> [About this task]
Restate the listing below word for word; no picture is to be carried over.

> [Dataset content]
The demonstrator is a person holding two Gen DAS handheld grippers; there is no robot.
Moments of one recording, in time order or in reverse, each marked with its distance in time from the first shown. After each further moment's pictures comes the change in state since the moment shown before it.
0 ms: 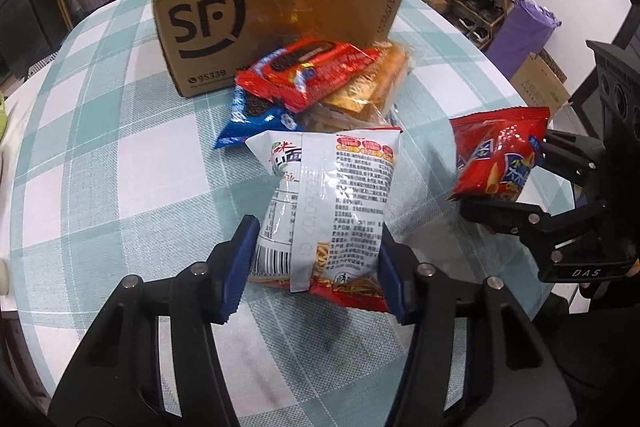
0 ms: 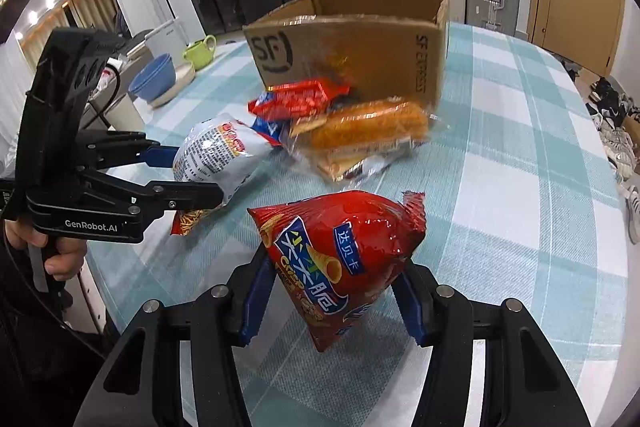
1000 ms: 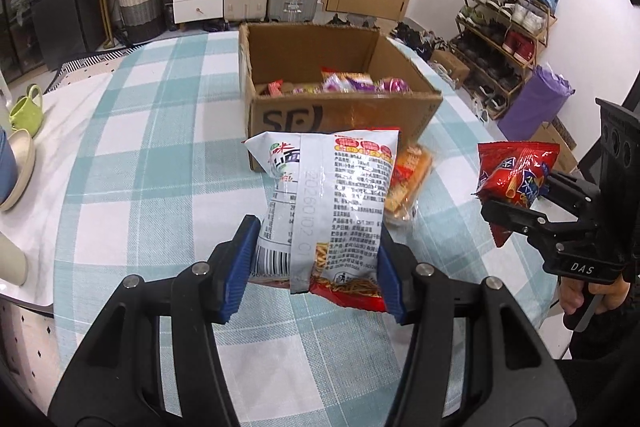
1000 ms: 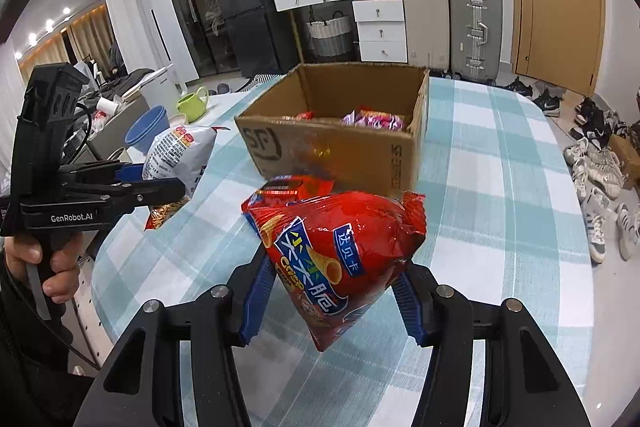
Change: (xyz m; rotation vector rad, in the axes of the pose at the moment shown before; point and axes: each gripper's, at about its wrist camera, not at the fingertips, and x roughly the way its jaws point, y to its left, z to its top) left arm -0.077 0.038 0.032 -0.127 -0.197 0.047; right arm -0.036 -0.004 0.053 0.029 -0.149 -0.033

> [Completed task]
The demonstrator is a person holding two Gen DAS handheld grippers; there is no robot.
Moments of one recording, in time order or in reverse, each marked with its distance in time from the first shown. After each further moment's pictures comes the change in state since the moment shown before it.
0 ms: 
0 ms: 
1000 ms: 
1000 ms: 
Change: (xyz m; rotation vector rad, in the axes of the pose at the moment shown before; point and axes: each gripper's, at about its wrist camera, not at the fingertips, and x roughly the way its jaws point, y to its left, z to its top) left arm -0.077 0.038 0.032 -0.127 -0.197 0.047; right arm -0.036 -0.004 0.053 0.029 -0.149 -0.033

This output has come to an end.